Me detengo en un instante del largo testimonio de Tito, cuando describió que vio a Hugo Concha, otro detenido desaparecido. Estaba haciendo el servicio militar cuando lo secuestraron y, por ser soldado, sufrió peor que otros las punzadas del odio. En ese lugar, además de todo pasaban hambre, mucha hambre. Tito, un día, vio pasar al soldado Concha como ranita y semi desnudo, como acostumbraban a tenerlo sus captores para recoger pan que habían puesto en el medio del pasillo. Entonces, le arrojó un pedazo a Tito y comenzaron a comer con el hambre de cinco días. Pero los sorprendieron y ese acto, ese simple y vital acto de comer, les significó un tremendo castigo: una furibunda paliza. Al parecer el pan debía ser visto, no comido. Parte de la tortura permanente.

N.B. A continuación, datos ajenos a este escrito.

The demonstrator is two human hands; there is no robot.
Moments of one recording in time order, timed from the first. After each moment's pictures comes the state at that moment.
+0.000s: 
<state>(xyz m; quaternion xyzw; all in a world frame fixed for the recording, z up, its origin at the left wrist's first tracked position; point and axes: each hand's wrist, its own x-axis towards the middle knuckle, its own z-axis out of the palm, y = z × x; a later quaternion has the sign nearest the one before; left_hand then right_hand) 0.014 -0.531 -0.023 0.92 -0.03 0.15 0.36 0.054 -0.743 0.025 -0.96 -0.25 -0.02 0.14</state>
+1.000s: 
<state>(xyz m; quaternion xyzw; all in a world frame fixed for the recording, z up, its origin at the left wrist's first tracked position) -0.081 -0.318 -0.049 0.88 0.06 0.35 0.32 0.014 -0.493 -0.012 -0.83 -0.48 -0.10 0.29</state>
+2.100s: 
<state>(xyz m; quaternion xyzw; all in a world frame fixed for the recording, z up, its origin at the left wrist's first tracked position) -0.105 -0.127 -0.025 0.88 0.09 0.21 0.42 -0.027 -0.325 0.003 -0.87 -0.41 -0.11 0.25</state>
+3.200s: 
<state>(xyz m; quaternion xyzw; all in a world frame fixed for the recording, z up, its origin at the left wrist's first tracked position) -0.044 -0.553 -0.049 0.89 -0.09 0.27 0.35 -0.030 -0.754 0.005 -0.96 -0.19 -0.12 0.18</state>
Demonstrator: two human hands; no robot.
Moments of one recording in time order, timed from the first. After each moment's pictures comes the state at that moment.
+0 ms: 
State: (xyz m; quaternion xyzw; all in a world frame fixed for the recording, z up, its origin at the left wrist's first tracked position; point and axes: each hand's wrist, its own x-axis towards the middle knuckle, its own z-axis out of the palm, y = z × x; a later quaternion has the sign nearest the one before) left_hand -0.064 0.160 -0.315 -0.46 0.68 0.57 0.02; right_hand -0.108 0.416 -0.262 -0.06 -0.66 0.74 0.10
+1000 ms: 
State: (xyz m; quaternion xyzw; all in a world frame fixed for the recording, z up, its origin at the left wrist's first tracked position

Ese instante narrado por Tito, del soldado Concha semi desnudo y agazapado como una ranita para ir en busca del pan y arrojarle a su compañero para calmar el hambre de varios días, en ese lugar -la nada misma-, reducidos a la mínima expresión humana, me pareció la muestra más acabada de qué clase de gente persiguió el terrorismo de Estado. Ese gesto solidario en medio de esa tremenda oscuridad es la mejor expresión de la condición humana: la solidaridad, el otro. Nunca soy de poner a ningún humano en una estatua, no creo en los héroes impolutos pero el soldado Concha en ese instante, agazapado, como una ranita, lo fue. Y es por eso que decimos “no nos han vencido”. El soldado Concha es 30.000.

A mis amadxs hijxs, a mi compañero, a Gustavo, mi sobrino, autor de la ilustración inspirada en la lectura del texto, por acompañar y ser parte nuestra desde siempre. 

Cada letra, cada palabra dicha es mi legado para Antü, Ema y Luna, mis nietxs.